第二十四話 本当の気持ち


 夜があけ、目が覚めたときには決意していた。


「うん……」


 手首のブレスレットに視線落として、梨紅は拳を握りしめた。


 そこからの行動は迅速だった。

 部屋を飛び出すとお風呂場に飛び込み、熱いお湯でシャワーを浴びた。カラスの行水並の速度で全身を洗い終えると、髪を乾かすのもどかしげに服に袖をとおして家から駆け出た。


 詠が病院に行くために家を出るところを待ち伏せするのだ。


 何時間でも待つつもりだったが、三十分も待つことなく詠が出てきた。


 彼は梨紅がいることに気付いたが、決してこちらと目を合わせなかった。そのまま彼女とすれ違い、病院に向かって歩き去ろうとする。
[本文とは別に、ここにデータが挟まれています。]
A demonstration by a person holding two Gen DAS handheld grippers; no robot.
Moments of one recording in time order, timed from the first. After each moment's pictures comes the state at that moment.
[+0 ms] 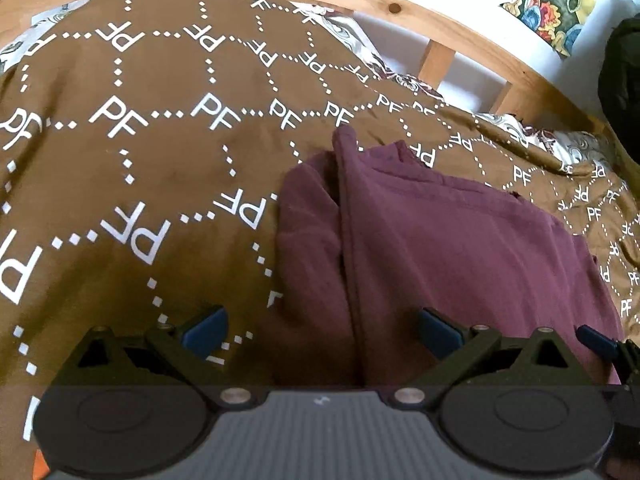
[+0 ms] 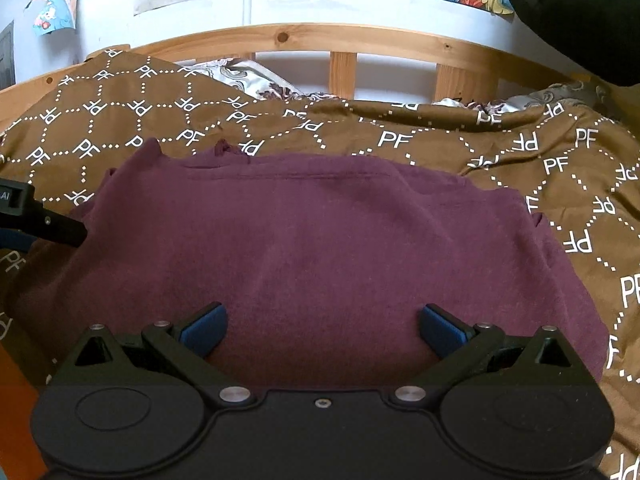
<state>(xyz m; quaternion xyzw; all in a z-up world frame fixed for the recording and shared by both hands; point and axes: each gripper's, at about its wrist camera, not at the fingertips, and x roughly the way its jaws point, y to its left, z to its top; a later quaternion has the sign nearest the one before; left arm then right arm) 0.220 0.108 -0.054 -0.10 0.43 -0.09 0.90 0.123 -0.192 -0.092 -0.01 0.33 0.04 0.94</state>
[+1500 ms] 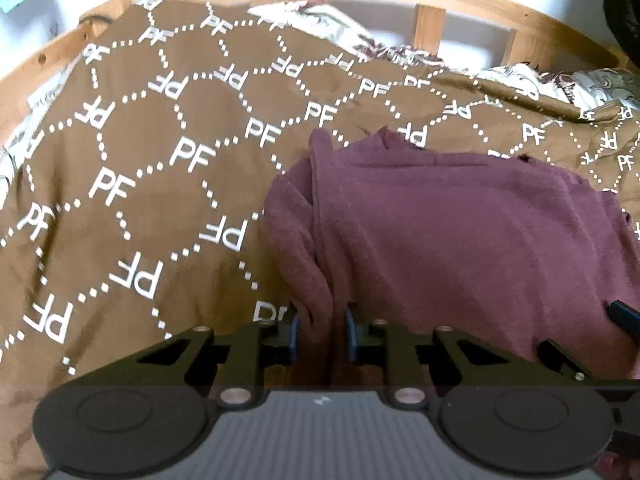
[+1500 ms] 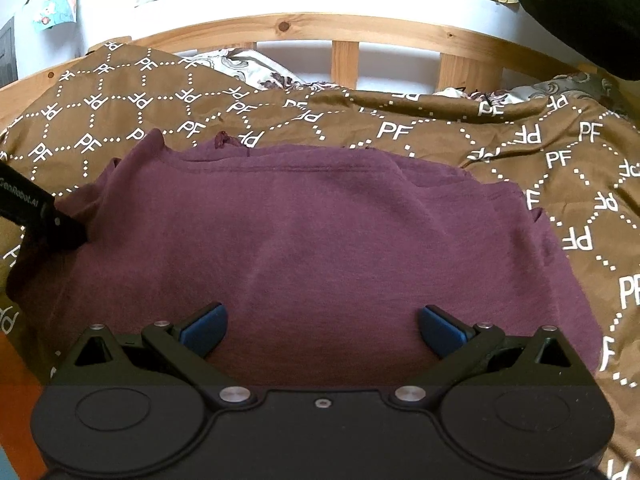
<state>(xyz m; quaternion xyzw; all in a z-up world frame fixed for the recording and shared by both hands) 0.226 0.048 -0.015 0.02 0.46 -0.02 0.89 0.125 -0.203 -0.083 -0.01 0.36 0.05 0.93</state>
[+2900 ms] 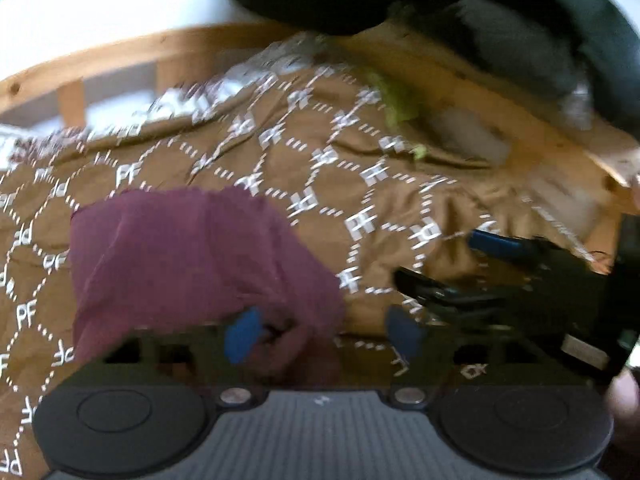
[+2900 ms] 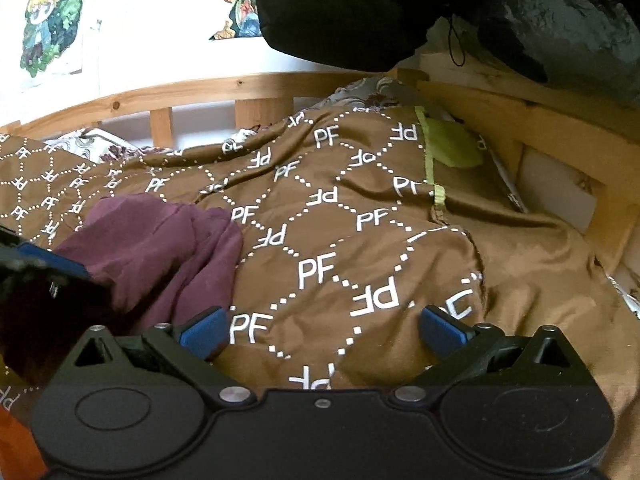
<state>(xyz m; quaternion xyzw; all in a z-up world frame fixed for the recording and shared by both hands) 0.138 -0.190 0.016 0.08 0.37 -0.37 0.85 0.028 -0.401 -0.045 0.04 0.27 -0.09 0.96</state>
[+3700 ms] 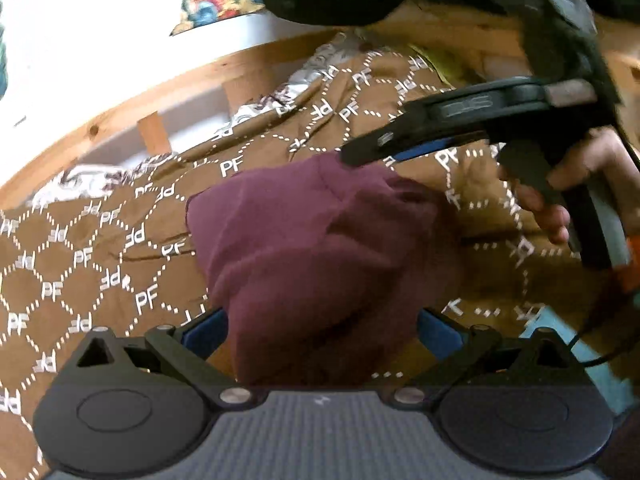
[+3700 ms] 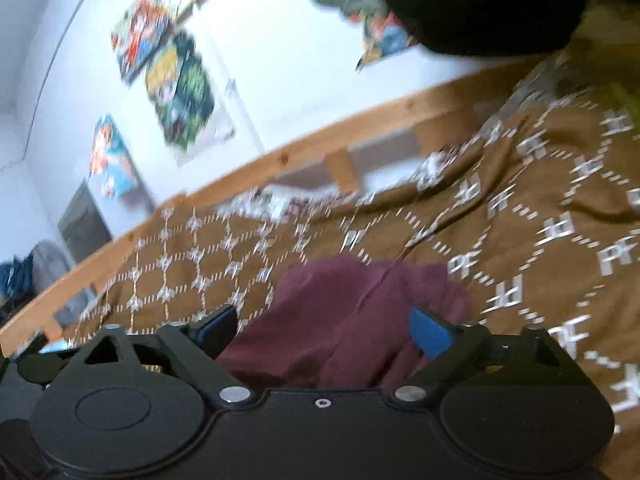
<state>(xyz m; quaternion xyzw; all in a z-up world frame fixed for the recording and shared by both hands) 0.100 -0.129 -0.020 0.23 0.31 -0.27 0.88 0.118 -0.372 -0.042 0.19 0.27 0.20 0.92</state>
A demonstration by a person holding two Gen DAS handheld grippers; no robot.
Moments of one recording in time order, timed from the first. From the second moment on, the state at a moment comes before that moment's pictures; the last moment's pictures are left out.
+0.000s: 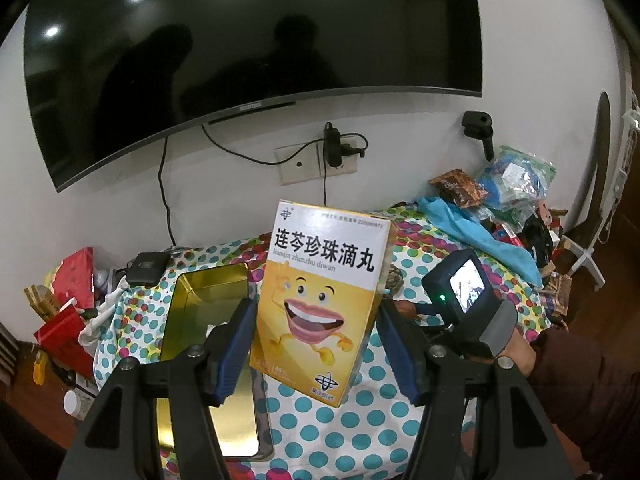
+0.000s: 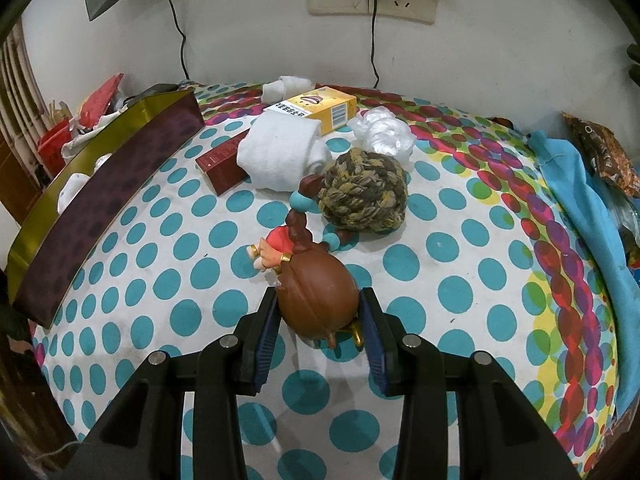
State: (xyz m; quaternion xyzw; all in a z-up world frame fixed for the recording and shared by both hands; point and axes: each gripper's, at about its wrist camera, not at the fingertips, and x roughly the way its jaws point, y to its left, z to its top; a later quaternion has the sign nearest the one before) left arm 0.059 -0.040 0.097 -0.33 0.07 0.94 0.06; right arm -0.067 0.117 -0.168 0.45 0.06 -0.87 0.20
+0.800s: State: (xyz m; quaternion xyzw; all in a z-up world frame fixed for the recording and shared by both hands) left arm 0.019 -0.153 -0.032 -0.44 0.00 0.90 -0.04; right arm -0.065 0.115 -0.166 0.46 0.06 -0.86 0.19
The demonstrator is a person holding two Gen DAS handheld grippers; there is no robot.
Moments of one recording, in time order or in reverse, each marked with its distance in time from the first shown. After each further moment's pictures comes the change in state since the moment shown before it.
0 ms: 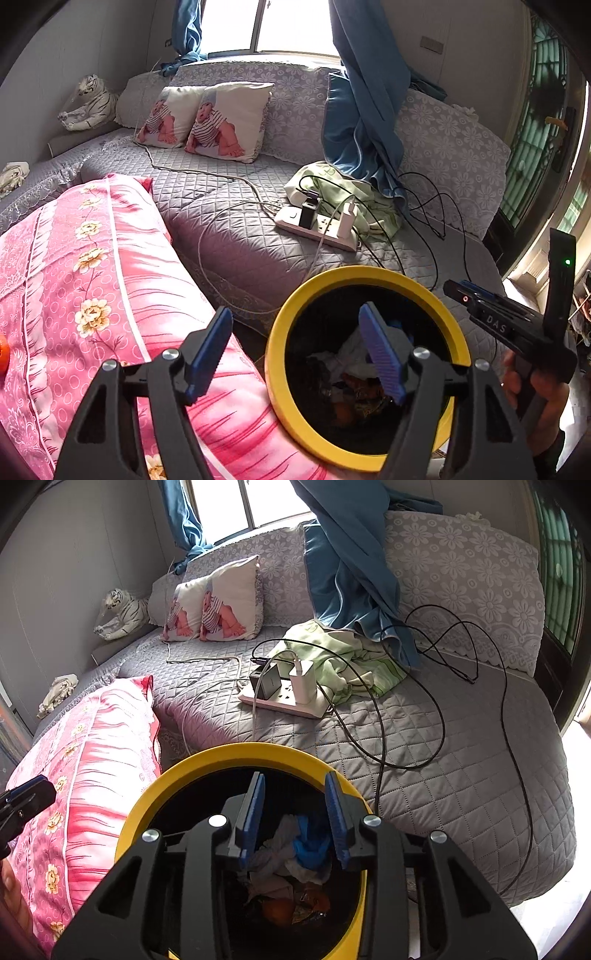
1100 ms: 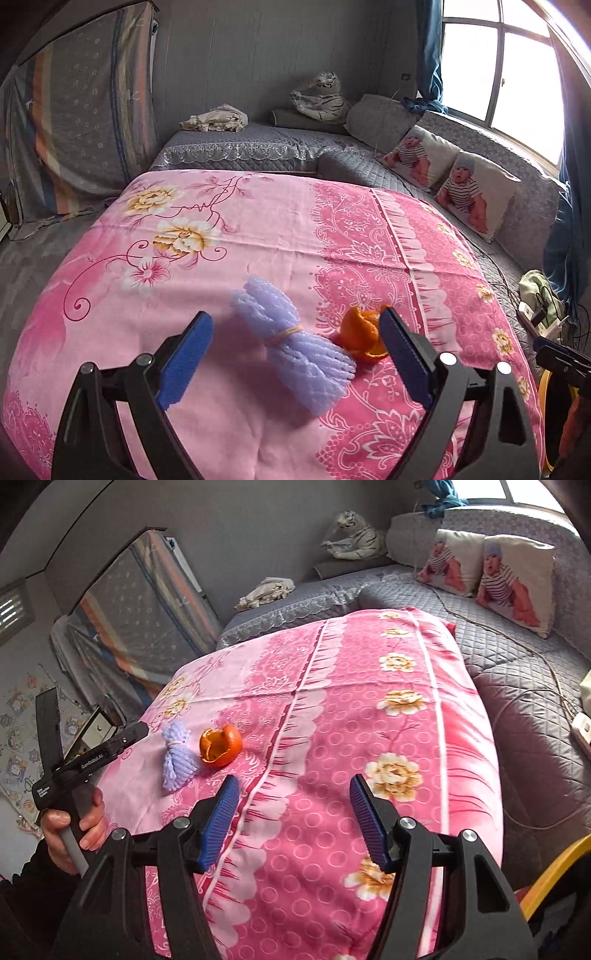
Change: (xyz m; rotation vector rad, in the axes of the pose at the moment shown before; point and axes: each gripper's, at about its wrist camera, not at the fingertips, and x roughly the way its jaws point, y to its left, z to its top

 ──俺は香夜と生きていく、と過去に言われた言葉が脳裏を過る。だが、梨紅はもう止まらなかった。


 香夜は詠の手首を掴んだ。

 力尽くでこちらを振り向かせる。


 そして、思いっきり頭突きをした。


「〜〜〜〜っ!」


 詠が声にならない苦鳴をあげた。

 顔をあげた彼とやっと目があう。


「なにすん──」


「──お前のことが好きだ‼︎」


 詠の言葉を遮ってそう告げた。

 彼の顔が痛みを堪えるように歪む。


「離してくれ!」


 その言葉からは詠の想いは不自然なほど何も伝わってこなかった。まるで心に蓋をしているかのように。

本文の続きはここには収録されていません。